Problem details: Make an exact copy of the lines from the top of the entries below through the line with "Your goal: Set". Leave all pictures out.

Source material:
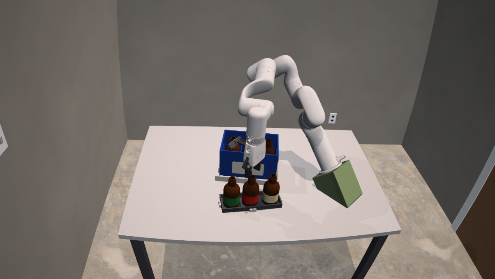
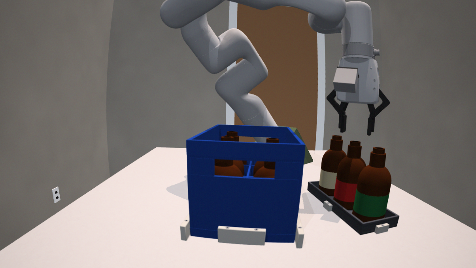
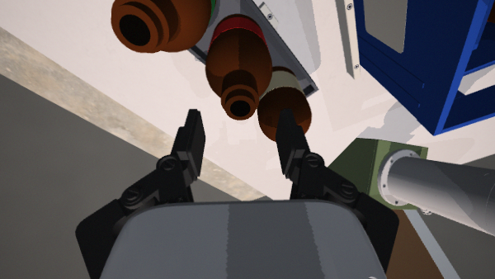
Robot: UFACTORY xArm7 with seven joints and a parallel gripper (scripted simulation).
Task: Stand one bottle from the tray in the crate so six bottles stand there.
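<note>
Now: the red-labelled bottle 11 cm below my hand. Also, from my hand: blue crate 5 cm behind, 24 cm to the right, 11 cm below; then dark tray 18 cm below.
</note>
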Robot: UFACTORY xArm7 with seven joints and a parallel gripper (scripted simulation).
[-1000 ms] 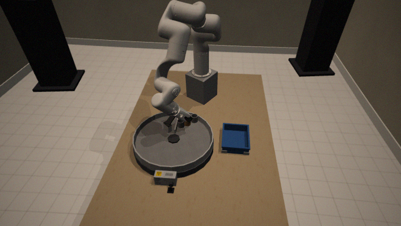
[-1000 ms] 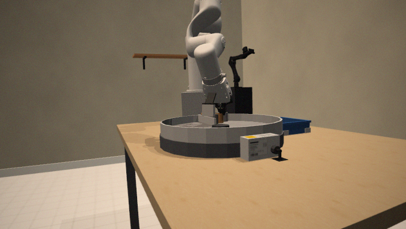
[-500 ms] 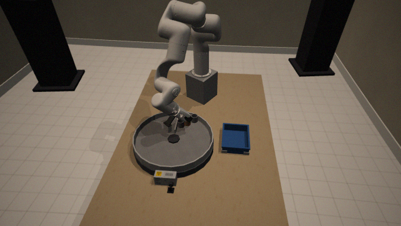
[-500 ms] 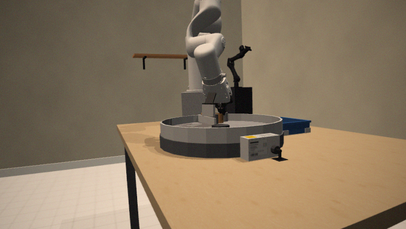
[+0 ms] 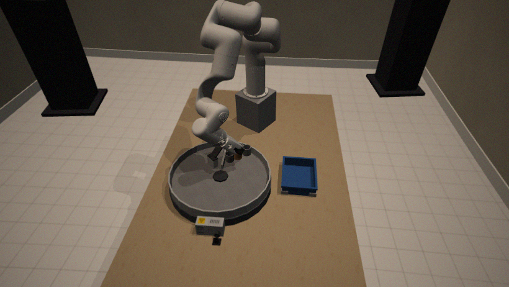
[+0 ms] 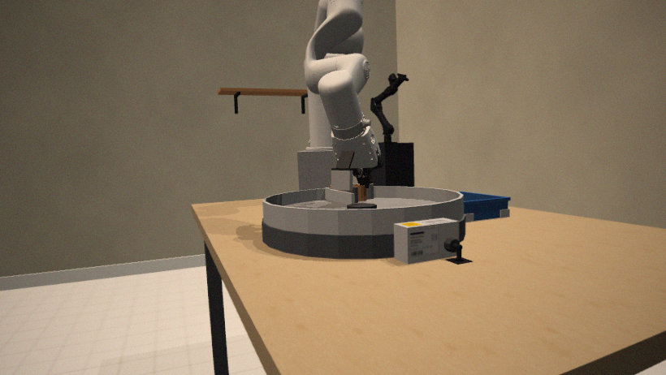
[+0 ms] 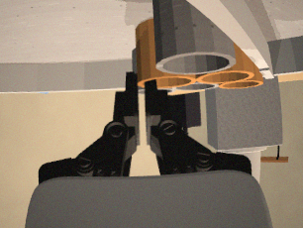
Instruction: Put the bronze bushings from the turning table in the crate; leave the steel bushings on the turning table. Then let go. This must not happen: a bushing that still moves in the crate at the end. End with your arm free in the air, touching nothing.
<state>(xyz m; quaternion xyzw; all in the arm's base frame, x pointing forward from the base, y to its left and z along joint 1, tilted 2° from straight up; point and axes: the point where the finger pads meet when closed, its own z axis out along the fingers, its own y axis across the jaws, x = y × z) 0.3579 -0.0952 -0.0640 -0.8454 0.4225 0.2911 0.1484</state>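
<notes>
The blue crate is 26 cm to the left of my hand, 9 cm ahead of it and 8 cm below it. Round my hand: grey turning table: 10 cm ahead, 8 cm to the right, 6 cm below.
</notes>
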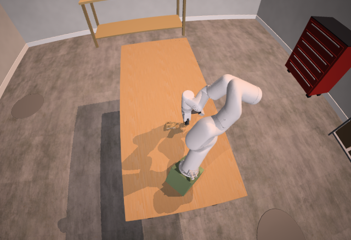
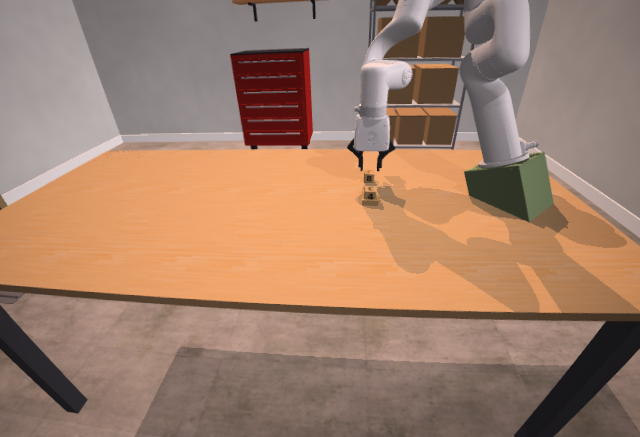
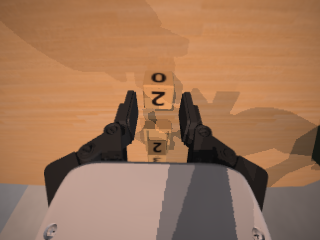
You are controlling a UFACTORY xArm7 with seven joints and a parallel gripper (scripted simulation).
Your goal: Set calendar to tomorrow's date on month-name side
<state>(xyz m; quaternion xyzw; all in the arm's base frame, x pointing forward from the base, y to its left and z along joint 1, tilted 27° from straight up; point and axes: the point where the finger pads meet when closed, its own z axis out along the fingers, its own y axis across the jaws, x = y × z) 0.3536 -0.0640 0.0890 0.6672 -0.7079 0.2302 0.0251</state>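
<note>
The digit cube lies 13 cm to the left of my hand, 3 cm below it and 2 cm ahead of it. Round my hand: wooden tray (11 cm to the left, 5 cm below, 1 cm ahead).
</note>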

Solution below:
Robot: UFACTORY xArm7 with seven joints and a parallel gripper (scripted simulation).
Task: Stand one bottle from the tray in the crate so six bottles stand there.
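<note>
Now: the red-labelled bottle 11 cm below my hand. Also, from my hand: blue crate 5 cm behind, 24 cm to the right, 11 cm below; then dark tray 18 cm below.
</note>
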Robot: UFACTORY xArm7 with seven joints and a parallel gripper (scripted simulation).
[-1000 ms] 
[-1000 ms] 
[-500 ms] 
[-500 ms] 
[+0 ms] 
[+0 ms] 
[+0 ms] 
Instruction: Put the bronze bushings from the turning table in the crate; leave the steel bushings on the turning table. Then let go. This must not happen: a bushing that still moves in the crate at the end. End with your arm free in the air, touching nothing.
<state>(xyz m; quaternion xyzw; all in the arm's base frame, x pointing forward from the base, y to its left and z along joint 1, tilted 2° from straight up; point and axes: the point where the finger pads meet when closed, its own z axis out along the fingers, its own y axis across the jaws, x = y × z) 0.3579 -0.0952 -0.0640 -0.8454 0.4225 0.2911 0.1484</state>
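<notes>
The blue crate is 26 cm to the left of my hand, 9 cm ahead of it and 8 cm below it. Round my hand: grey turning table: 10 cm ahead, 8 cm to the right, 6 cm below.
</notes>
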You are controlling a UFACTORY xArm7 with seven joints and a parallel gripper (scripted simulation).
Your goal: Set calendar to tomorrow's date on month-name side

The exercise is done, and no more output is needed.